Paul, it has been 40 years of KISS soon. You’ve done 20 studio albums and you have been doing pretty much everything there is to do in music business. You have seen it all, “been there” and “done that”. You have done some acting, you’ve done opera, you do paint, you are a father of four kids and so on… so what makes Paul Stanley going on?

PAUL STANLEY: I love life. Every day is an adventure. We don’t know what life holds for us, we don’t know what the future is and as much as we may like to plan, life happens. And while we are making plans life is happening. So I’m just waking up every day to my plans, but I’m also open to see what the other day holds for me.

It’s been a great life so far.

PAUL STANLEY: It has been amazing.

Have you ever been considered to write a book about your life?

PAUL STANLEY: Yes, there will be an autobiography out next year.

Wow! That’s big news and the fans are looking forward to it. This is a bit personal question but if someone would say that you are nowadays a very private person how would you comment?

PAUL STANLEY: I have always been a very private person and haven’t change in that sense.
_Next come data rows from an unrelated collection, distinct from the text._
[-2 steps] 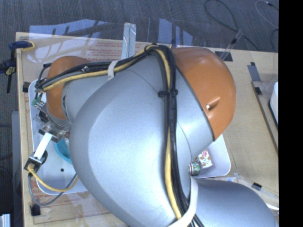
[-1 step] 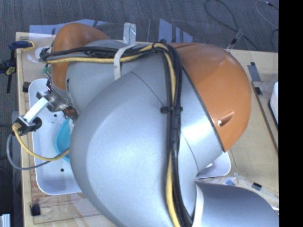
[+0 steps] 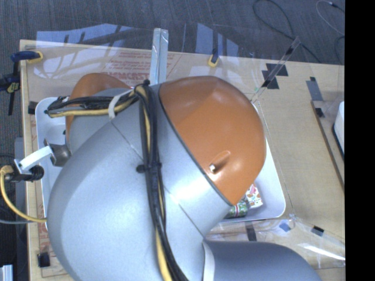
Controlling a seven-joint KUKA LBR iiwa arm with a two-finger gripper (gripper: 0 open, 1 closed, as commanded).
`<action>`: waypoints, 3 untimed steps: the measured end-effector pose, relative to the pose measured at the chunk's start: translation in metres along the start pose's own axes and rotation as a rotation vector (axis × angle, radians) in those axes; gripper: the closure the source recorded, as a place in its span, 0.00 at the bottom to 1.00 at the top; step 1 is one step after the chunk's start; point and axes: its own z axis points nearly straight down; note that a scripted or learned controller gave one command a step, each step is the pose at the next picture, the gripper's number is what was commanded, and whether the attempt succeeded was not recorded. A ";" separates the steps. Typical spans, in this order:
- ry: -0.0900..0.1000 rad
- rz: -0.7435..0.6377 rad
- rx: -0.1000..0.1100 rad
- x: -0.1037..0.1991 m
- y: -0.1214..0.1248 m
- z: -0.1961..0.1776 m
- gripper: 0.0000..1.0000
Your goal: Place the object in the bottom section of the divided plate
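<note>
At the far left a blue clamp (image 3: 26, 56) grips the corner of the pale wooden bench (image 3: 299, 127). Just below it, the rim of a white bin (image 3: 38, 113) curves out from under the machinery. A yellow hose (image 3: 8, 199) loops down the left edge, beside a white tab (image 3: 32, 158). Dark carpet (image 3: 88, 4) lies beyond the bench, with thin cables (image 3: 275, 7) trailing across it towards the right.

The arm (image 3: 96, 192) is so close under the camera that its grey casing covers most of both bins. It rises from the bottom edge and leans up and to the left. A bundle of black and yellow cables (image 3: 150, 157) runs up its middle, then bends left across the top, where a white tie (image 3: 121, 103) binds it. Behind that bend sits a rounded orange shape (image 3: 91, 85). I can't make out whether it belongs to the arm or lies in the bin.

Right of the cables the orange band (image 3: 220, 127) bulges like a dome over the right-hand side.

Under its lower edge a small packet (image 3: 248, 202) pokes out, printed in red, green and white. It lies on the floor of the bin near the corner (image 3: 280, 205), partly covered by the arm. I can't tell whether this is the object meant.

Further right the bench has black tape marks (image 3: 273, 75).
</note>
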 end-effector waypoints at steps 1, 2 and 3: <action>-0.002 -0.009 0.004 0.000 -0.004 -0.009 1.00; -0.006 -0.007 0.002 -0.001 -0.003 -0.007 0.00; -0.009 -0.012 0.003 -0.001 -0.003 -0.016 1.00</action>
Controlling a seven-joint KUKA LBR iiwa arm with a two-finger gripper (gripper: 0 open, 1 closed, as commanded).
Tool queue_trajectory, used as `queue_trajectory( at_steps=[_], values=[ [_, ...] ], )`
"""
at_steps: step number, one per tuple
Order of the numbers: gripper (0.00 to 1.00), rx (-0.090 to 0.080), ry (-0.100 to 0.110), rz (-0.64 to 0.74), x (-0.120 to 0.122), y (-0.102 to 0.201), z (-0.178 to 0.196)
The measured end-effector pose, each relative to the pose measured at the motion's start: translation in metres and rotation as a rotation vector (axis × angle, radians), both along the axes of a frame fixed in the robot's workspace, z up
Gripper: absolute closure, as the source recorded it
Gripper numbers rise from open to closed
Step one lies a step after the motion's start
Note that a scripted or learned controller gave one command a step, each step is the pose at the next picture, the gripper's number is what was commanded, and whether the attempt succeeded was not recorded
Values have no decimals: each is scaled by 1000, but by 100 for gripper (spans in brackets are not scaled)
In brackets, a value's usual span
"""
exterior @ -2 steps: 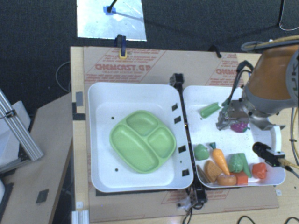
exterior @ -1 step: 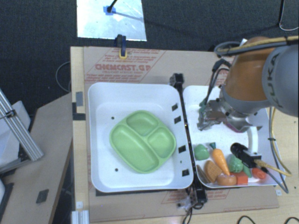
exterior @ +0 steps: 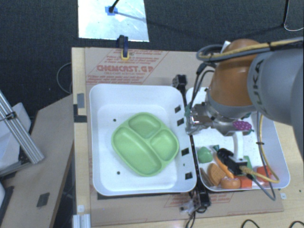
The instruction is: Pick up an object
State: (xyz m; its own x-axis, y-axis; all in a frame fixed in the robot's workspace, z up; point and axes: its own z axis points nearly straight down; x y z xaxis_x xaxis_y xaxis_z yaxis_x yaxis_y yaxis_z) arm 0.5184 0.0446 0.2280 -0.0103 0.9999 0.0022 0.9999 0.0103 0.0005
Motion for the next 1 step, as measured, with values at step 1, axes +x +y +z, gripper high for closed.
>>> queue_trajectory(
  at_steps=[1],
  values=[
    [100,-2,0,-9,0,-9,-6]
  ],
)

There are lots of good things coming from KISS camp but there’s different news as well since Gene last week announced that this album and upcoming tour will definitely be the last ones by the band…

PAUL STANLEY: Who said that?

Gene did say that.

PAUL STANLEY: If Gene told you your skin is green it’s up to you… I never heard that?

That was in the newspapers in Norway last week, I think?

PAUL STANLEY: Really? That’s news to me.

Maybe it was just a rumor or then something had been taken out of context?

PAUL STANLEY: Yeah.

But it’s still great hear that it’s not true?

PAUL STANLEY: No.

It’s time of the last question, here and it goes… how about the KISS version number 2? Will there ever be such a thing or have you given up for that idea?

PAUL STANLEY: There won’t be KISS number 2. There will just be a continuation of KISS, and should. KISS will continue forever.